REQUIRED WORK: Reproduce exactly, from the data that follows, the line with "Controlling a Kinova", the line with "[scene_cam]", and every line that lies between them.

MATERIAL FOR THIS TASK:

= = = =

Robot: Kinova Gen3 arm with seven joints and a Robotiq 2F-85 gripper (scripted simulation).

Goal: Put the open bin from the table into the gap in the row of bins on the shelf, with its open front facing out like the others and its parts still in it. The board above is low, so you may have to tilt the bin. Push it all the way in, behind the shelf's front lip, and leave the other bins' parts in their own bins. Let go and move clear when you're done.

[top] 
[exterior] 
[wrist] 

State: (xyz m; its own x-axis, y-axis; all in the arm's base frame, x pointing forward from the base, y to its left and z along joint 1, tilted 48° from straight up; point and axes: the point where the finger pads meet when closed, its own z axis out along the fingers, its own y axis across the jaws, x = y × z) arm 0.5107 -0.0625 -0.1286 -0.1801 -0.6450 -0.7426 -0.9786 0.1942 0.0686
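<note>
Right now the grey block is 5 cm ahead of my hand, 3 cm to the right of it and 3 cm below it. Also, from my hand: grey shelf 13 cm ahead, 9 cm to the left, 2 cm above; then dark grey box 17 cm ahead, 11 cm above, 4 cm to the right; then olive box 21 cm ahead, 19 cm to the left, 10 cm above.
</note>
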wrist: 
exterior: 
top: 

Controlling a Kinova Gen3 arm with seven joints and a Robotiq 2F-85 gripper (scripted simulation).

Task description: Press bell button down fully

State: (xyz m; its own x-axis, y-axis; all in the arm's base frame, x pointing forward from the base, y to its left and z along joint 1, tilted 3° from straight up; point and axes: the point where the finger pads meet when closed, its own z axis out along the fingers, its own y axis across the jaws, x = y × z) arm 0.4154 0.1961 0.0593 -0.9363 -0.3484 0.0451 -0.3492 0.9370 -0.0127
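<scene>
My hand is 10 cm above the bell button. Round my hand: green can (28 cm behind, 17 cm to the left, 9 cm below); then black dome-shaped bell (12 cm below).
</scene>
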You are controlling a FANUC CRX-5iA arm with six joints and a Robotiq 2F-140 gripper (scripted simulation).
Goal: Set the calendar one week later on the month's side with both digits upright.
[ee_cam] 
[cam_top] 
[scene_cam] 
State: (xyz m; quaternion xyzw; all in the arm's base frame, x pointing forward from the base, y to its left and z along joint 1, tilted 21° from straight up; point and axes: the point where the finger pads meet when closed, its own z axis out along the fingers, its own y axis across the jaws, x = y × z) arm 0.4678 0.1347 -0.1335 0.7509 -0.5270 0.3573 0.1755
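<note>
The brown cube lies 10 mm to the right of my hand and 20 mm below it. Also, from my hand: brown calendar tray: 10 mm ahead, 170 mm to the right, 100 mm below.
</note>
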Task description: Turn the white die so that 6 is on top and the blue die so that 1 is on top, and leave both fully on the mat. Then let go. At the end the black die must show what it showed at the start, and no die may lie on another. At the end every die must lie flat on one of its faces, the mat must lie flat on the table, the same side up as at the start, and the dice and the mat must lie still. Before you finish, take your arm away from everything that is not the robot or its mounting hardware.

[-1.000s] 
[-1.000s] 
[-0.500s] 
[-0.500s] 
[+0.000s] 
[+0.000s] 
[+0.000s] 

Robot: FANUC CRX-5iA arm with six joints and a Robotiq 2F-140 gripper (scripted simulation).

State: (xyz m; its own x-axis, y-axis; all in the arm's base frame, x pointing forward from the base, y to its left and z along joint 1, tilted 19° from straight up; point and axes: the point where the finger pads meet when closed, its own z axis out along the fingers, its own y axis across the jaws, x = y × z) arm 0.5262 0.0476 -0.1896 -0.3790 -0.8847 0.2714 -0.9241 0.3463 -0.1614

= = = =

OUTPUT FOR THIS EXERCISE:
Controlling a Kinova Gen3 arm with seven joints and a Robotiq 2F-85 gripper (scripted simulation).

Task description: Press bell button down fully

State: (xyz m; its own x-axis, y-axis; all in the arm's base frame, x pointing forward from the base, y to its left and z along joint 1, tilted 3° from straight up; point and axes: the point where the finger pads meet when closed, its own z axis out along the fingers, its own y axis across the jaws, x = y × z) arm 0.4154 0.1961 0.0593 -0.9363 -0.3484 0.0451 -0.3492 0.9370 -0.0127
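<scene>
My hand is 10 cm above the bell button. Round my hand: green can (28 cm behind, 17 cm to the left, 9 cm below); then black dome-shaped bell (12 cm below).
</scene>
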You are controlling a FANUC CRX-5iA arm with six joints and a Robotiq 2F-140 gripper (scripted simulation).
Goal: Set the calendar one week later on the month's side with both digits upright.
[ee_cam] 
[cam_top] 
[scene_cam] 

Nothing further is required by the exercise.